> [TASK STATEMENT]:
Print out every line of the material exactly. Include no pictures.

> [DATASET CONTENT]:
-------

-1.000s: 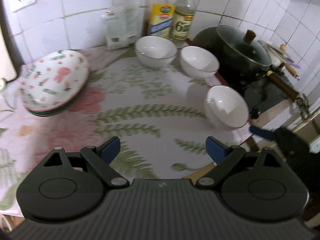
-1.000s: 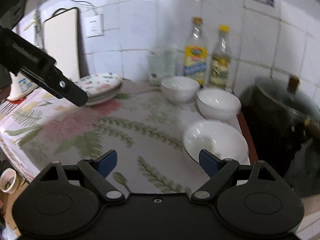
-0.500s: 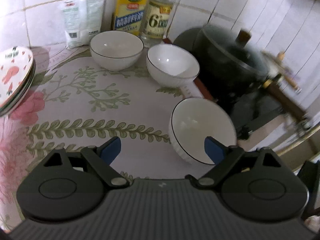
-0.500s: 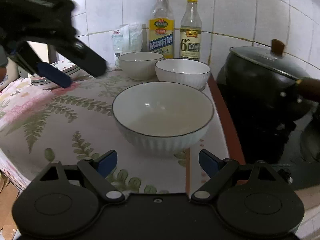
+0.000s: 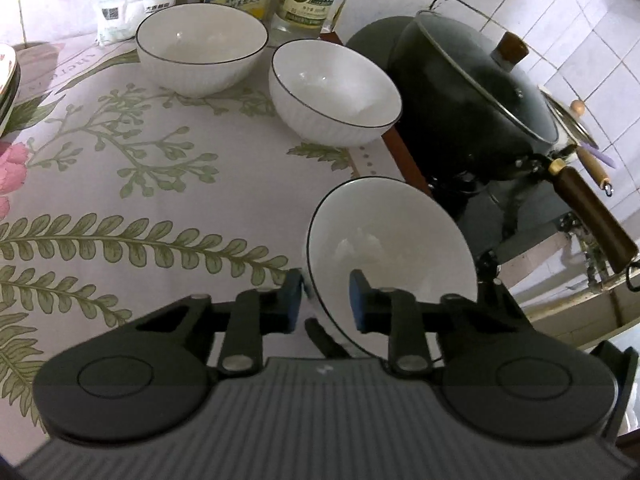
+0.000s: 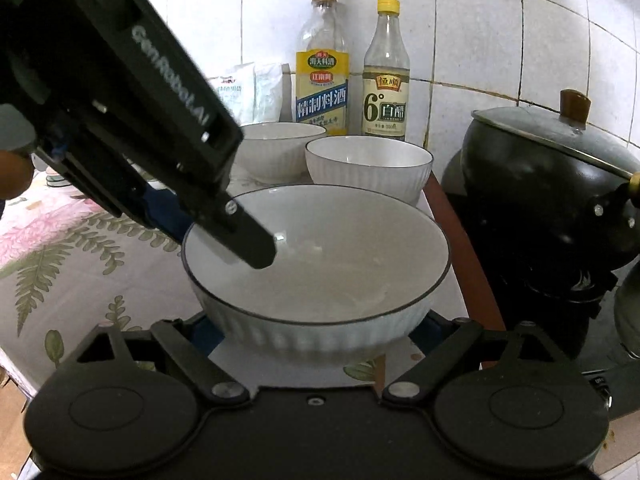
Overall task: Organize plates and bowls
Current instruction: 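Carry the large white bowl with the left gripper beside the plate stack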
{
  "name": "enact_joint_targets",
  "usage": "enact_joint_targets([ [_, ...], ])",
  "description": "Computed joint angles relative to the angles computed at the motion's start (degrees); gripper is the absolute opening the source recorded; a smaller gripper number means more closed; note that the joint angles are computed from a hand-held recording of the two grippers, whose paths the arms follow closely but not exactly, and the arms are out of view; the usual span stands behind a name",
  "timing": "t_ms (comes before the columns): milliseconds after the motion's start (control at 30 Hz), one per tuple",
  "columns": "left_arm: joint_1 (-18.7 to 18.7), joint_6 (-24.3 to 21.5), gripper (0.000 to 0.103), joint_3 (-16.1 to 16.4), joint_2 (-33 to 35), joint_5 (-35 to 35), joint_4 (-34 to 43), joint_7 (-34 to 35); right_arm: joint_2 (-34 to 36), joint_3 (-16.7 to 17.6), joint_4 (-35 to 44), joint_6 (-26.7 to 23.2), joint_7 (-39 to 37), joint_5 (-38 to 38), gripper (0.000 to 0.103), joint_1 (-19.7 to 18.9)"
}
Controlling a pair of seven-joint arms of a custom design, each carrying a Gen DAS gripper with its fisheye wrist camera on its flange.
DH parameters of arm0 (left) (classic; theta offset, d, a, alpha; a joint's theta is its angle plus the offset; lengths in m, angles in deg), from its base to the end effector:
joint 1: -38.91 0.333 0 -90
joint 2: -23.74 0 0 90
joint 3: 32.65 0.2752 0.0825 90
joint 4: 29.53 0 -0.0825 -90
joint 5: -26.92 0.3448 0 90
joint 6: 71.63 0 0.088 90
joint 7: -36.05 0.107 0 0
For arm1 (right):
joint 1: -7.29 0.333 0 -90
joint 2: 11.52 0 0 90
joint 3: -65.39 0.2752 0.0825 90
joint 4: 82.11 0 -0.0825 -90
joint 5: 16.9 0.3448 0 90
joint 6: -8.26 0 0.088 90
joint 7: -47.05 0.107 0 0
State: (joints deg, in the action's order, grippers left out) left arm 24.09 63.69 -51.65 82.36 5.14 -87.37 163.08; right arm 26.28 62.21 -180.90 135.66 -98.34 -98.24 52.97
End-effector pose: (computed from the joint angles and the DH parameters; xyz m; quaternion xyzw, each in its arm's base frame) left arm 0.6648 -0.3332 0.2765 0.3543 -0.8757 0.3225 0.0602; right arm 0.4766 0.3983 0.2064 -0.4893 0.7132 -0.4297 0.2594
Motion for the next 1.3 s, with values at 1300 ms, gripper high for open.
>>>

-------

> [WRITTEN SOLUTION]:
-1.000s: 
-1.000s: 
-0.500s: 
-0.500s: 
+0.000s: 
+0.000s: 
Overall task: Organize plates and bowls
Current instruction: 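Carry the large white bowl with the left gripper beside the plate stack
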{
  "name": "enact_joint_targets",
  "usage": "enact_joint_targets([ [_, ...], ])",
  "description": "Computed joint angles relative to the angles computed at the motion's start (degrees); gripper is the absolute opening the source recorded; a smaller gripper number means more closed; note that the joint angles are computed from a hand-held recording of the two grippers, whose paths the arms follow closely but not exactly, and the arms are out of view; the usual span stands behind a name",
  "timing": "t_ms (comes before the columns): milliseconds after the motion's start (control at 30 Hz), one per tuple",
  "columns": "left_arm: joint_1 (-18.7 to 18.7), joint_6 (-24.3 to 21.5), gripper (0.000 to 0.103), joint_3 (-16.1 to 16.4), joint_2 (-33 to 35), joint_5 (-35 to 35), joint_4 (-34 to 43), joint_7 (-34 to 35); right_arm: joint_2 (-34 to 36), joint_3 (-16.7 to 17.6), joint_4 (-35 to 44), joint_6 (-26.7 to 23.2), joint_7 (-39 to 37), joint_5 (-38 to 38), gripper (0.000 to 0.103), joint_1 (-19.7 to 18.9)"
}
Controlling a pair of seven-joint arms of a custom design, each carrying a Gen DAS gripper with its fisheye wrist camera on its flange.
DH parameters of arm0 (left) (classic; theta offset, d, a, alpha; a joint's theta is its angle plus the offset; lengths in m, angles in deg), from its base to the end effector:
joint 1: -38.91 0.333 0 -90
joint 2: -23.74 0 0 90
joint 3: 32.65 0.2752 0.0825 90
joint 4: 29.53 0 -0.0825 -90
joint 5: -26.92 0.3448 0 90
joint 6: 71.63 0 0.088 90
joint 7: -36.05 0.107 0 0
For arm1 (right):
joint 1: -7.29 0.333 0 -90
joint 2: 11.52 0 0 90
joint 3: -65.39 0.2752 0.0825 90
joint 4: 82.11 0 -0.0825 -90
joint 5: 16.9 0.3448 0 90
joint 6: -8.26 0 0.088 90
joint 7: -47.05 0.107 0 0
State: (joints deg, in the action's order, grippers left out) left arm 24.09 63.69 -51.65 82.36 5.14 -87.37 163.08; right arm 26.28 62.21 -180.90 135.66 -98.34 -98.24 52.97
End-effector pose: (computed from the joint angles and the DH parameters; xyz m; quaternion xyzw, each in its arm's base frame) left arm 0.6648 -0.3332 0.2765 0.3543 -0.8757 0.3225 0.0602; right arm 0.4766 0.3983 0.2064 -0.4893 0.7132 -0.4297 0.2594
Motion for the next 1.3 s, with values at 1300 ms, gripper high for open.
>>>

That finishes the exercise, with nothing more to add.